Read through the listing below and copy each line in which the word "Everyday" occurs.

---------- INPUT DATA ----------

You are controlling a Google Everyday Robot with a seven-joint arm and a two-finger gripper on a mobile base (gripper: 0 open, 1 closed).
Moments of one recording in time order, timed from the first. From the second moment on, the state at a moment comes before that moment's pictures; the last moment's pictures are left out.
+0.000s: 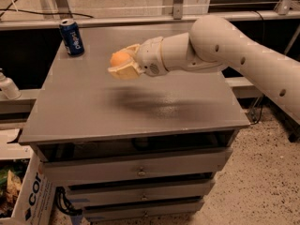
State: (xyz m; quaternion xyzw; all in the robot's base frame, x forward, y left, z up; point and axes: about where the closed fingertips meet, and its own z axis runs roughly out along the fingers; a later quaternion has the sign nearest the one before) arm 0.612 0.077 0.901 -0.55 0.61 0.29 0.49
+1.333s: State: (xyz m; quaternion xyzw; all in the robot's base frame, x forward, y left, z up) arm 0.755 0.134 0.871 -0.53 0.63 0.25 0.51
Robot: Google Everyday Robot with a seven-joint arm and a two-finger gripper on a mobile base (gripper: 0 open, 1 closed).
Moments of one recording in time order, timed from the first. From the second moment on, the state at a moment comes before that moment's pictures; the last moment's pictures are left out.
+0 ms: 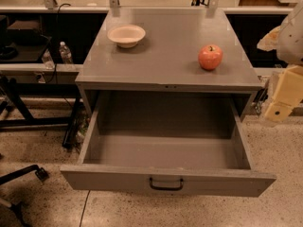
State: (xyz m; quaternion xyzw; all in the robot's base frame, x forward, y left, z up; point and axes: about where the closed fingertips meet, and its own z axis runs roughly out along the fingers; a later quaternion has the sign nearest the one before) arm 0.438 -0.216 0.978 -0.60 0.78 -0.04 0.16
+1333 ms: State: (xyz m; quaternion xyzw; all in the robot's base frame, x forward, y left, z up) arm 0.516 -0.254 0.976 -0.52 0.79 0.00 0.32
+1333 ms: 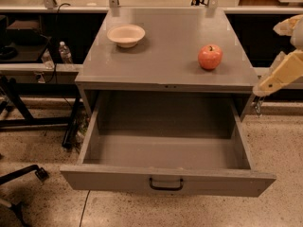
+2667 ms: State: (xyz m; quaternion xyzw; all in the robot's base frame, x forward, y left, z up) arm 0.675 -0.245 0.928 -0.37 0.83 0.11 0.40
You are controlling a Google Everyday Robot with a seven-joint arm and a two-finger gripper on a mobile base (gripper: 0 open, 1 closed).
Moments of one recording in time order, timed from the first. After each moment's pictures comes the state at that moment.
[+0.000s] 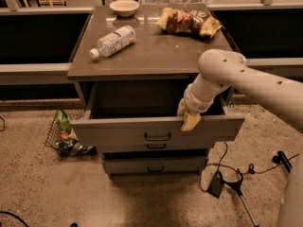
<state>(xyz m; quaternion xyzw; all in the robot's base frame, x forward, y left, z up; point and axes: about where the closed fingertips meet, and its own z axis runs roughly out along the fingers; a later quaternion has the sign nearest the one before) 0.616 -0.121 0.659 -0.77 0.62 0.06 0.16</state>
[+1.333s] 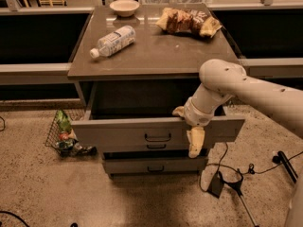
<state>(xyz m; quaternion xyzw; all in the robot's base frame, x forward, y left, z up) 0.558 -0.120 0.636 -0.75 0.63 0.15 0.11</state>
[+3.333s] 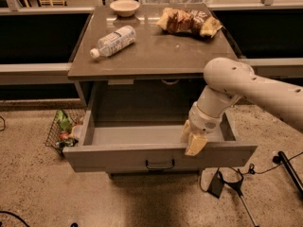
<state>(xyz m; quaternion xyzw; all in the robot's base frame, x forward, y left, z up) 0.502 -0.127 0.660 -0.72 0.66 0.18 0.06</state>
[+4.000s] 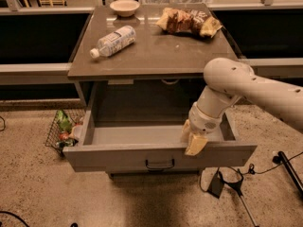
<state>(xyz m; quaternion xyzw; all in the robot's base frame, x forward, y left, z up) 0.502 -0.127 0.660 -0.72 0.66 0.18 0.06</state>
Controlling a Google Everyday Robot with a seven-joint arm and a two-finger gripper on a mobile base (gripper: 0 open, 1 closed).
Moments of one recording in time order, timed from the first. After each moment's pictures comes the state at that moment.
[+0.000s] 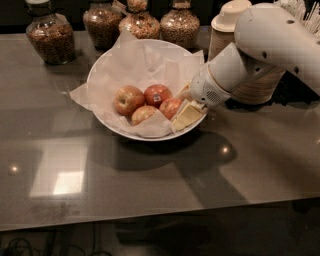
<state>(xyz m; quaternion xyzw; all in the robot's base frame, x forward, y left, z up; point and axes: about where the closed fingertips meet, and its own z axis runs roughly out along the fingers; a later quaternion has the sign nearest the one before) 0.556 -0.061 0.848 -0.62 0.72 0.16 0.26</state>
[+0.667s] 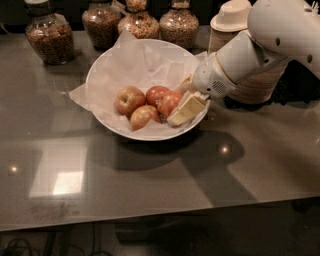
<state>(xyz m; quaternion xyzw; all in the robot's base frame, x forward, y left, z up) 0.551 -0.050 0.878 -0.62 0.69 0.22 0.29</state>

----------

RESPONSE TO THE TASK –
You are controlling a Google Everyday Robot with a seven-joint arm and a two-finger gripper on a mobile base (gripper: 0 open, 1 closed).
Robot: Google Everyday Robot with a seven-joint arm and a two-finger gripper on a mobile base (gripper: 0 open, 1 closed).
You are controlling a Google Everyday Robot with a seven-joint arm and a two-finger gripper on a mobile base (gripper: 0 open, 1 closed).
Controlling a Google Everyday Robot with a seven-joint arm and a two-finger gripper on a mobile base (gripper: 0 open, 1 closed).

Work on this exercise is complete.